Reynolds has a photo of the stones in their swampy location. The photo is in an album of pictures and news articles kept by the Historical Society and all dating to the 1970s.

"The problem with Lakeville is there are bones everywhere," Leonard said. "I know contractors who have kept bones in their closets so they wouldn't get caught, and the Massachusetts Historical Commission is strictly against disclosing where the sacred sites are" because of the fear of looters.

"I think all of Lakeville is important archeologically to the Native Americans," Reynolds said. "This isn't just about Nachaomet Road. This is a townwide issue."

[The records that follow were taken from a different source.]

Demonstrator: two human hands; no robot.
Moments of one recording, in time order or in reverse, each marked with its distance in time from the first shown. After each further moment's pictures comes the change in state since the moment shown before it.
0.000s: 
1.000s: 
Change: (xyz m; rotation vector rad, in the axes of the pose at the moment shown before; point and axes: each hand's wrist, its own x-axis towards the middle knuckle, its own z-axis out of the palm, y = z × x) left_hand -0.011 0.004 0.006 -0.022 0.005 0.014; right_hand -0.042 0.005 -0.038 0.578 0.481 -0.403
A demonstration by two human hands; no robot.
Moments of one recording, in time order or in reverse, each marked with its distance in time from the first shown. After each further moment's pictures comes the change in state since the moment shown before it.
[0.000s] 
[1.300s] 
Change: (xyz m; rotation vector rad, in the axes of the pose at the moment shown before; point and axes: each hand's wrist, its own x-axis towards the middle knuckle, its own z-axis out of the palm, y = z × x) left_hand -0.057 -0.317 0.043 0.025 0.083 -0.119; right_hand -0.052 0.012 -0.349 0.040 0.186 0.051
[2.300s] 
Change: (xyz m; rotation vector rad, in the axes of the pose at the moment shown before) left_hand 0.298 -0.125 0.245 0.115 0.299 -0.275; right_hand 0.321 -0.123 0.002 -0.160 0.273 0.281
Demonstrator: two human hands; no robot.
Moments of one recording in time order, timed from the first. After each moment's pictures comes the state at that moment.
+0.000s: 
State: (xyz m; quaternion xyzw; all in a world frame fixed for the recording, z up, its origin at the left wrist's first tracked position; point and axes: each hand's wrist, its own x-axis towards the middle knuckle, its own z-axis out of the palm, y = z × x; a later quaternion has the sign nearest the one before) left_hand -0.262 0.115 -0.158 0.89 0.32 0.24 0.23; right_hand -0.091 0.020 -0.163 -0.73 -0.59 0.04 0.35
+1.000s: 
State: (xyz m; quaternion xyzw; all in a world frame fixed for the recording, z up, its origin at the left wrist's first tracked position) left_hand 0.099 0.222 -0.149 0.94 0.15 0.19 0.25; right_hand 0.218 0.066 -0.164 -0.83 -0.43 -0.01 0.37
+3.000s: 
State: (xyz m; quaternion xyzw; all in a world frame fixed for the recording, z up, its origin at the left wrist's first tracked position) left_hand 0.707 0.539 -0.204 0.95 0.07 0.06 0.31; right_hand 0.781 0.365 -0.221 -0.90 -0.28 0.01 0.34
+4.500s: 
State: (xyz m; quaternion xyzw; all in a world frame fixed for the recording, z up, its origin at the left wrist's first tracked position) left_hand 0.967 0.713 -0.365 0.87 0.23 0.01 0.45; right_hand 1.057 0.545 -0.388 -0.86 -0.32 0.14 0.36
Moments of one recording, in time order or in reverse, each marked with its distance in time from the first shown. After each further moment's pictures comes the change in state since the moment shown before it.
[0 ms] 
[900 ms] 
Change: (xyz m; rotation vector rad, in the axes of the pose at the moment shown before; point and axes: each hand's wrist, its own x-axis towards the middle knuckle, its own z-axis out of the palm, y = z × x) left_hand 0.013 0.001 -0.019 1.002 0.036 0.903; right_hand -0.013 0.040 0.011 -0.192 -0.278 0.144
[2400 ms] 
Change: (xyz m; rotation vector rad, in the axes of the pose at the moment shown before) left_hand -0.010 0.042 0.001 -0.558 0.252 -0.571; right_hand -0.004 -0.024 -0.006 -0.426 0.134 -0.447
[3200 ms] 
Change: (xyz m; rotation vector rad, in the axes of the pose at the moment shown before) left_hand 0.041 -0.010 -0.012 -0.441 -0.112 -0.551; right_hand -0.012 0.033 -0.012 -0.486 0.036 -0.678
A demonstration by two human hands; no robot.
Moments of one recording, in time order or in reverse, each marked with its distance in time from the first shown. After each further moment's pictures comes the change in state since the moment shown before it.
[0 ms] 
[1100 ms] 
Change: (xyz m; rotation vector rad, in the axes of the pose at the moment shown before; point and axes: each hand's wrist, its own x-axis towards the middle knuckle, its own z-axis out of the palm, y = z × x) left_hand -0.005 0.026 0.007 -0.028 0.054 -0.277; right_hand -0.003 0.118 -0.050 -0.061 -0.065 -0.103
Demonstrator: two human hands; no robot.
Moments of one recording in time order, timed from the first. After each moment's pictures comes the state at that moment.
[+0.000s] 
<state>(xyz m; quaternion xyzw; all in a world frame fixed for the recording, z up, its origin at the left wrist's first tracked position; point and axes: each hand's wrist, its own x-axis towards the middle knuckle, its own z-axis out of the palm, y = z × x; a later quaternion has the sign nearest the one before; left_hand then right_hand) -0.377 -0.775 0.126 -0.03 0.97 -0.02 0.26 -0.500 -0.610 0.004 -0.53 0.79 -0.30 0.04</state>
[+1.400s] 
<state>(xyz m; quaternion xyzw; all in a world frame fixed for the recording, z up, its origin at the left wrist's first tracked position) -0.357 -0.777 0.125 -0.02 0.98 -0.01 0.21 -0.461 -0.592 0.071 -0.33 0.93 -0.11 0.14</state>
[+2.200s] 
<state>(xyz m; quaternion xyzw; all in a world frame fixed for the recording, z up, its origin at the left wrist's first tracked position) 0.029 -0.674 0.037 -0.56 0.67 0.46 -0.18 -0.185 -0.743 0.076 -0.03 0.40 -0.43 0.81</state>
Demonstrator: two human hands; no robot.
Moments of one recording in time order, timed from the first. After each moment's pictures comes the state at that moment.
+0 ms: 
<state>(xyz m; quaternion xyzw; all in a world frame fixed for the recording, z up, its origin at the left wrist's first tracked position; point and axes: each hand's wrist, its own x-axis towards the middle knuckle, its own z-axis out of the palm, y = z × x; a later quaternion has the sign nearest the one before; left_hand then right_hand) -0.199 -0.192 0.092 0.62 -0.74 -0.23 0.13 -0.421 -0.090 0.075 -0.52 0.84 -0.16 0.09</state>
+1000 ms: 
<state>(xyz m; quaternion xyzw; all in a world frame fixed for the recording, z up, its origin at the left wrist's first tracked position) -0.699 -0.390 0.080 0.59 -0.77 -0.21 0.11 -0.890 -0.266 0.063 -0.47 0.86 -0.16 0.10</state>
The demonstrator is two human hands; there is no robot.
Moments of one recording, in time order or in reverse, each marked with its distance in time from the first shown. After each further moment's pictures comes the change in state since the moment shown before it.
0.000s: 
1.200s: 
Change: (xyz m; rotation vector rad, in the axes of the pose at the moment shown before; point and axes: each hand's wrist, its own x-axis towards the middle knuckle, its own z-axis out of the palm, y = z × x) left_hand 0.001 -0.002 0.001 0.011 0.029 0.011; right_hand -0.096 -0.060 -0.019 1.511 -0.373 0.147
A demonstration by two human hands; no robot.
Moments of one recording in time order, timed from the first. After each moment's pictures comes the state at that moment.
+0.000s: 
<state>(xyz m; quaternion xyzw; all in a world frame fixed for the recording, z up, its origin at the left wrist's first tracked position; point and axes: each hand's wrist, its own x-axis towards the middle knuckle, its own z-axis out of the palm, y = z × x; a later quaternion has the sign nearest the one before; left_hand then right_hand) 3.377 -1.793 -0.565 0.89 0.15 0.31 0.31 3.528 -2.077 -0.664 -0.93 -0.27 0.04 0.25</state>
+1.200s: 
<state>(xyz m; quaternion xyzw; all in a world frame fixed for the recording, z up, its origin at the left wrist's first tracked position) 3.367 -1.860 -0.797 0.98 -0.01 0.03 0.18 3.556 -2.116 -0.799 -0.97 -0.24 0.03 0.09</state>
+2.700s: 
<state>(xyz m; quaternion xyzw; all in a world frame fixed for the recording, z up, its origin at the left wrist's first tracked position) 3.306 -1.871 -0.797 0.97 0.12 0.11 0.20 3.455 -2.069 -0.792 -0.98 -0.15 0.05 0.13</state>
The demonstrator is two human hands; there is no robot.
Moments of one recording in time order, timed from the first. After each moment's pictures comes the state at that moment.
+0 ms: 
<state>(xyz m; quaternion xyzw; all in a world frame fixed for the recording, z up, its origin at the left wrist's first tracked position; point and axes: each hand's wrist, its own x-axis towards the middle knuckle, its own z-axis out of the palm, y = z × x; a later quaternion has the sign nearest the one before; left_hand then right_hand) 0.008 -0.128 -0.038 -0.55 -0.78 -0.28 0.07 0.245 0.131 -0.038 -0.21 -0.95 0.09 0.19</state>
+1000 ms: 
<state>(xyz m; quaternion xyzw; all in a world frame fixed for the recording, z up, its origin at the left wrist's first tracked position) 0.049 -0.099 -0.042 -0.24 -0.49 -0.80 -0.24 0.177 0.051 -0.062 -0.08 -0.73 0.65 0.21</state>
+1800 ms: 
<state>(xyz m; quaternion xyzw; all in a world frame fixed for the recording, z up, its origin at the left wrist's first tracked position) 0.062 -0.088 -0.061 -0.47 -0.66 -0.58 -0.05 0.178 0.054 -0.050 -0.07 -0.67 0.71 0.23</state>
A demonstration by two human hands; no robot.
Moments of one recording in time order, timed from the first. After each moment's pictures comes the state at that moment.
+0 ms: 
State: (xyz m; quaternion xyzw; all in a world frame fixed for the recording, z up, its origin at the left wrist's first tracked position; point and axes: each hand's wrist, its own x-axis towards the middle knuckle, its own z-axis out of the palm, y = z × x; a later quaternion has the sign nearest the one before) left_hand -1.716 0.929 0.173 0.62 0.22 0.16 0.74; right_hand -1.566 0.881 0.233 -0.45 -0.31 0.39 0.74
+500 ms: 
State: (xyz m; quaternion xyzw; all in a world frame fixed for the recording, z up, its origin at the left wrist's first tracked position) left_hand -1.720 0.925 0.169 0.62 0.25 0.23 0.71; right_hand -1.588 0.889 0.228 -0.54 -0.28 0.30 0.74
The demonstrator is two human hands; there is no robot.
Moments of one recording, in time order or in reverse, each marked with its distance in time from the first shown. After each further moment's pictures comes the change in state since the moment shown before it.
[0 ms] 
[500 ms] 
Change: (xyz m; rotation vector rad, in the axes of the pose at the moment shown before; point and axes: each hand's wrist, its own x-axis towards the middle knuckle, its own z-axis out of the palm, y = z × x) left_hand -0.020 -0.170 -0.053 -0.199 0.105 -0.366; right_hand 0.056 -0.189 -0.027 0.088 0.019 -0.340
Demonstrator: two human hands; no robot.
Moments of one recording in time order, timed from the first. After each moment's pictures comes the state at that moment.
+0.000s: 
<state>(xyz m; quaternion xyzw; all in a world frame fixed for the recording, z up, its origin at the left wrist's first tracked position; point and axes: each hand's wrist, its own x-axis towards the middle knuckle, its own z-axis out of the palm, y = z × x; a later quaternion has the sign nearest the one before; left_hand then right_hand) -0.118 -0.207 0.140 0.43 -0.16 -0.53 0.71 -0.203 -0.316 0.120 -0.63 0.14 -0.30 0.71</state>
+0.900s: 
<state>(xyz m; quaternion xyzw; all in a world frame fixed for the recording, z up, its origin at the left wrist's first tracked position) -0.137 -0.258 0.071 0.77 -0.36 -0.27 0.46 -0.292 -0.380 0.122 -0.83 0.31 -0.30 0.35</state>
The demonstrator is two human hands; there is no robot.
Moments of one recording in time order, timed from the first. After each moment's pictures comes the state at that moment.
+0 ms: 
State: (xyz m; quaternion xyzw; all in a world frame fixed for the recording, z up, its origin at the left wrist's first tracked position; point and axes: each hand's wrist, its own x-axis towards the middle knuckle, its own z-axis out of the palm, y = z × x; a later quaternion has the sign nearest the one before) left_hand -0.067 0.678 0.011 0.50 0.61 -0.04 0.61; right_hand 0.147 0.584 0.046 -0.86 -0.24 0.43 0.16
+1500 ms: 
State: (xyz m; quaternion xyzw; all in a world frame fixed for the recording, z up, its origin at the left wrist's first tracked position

Reynolds said the town has never provided funding for preservation efforts, and preventing future disruption of burial mounds or other ancient sites will require a professional archeological survey of the town.

Meanwhile, Upham said he hopes the Wampanoag will accept the town's suggestion of setting aside part of the town forest for the tribe, so the stones can be relocated there.

"This is a very serious matter," Upham said. "Whatever they suggest to us, we'll have to look at it and see if it's feasible." He doesn't expect to get a response from the tribe until sometime this spring.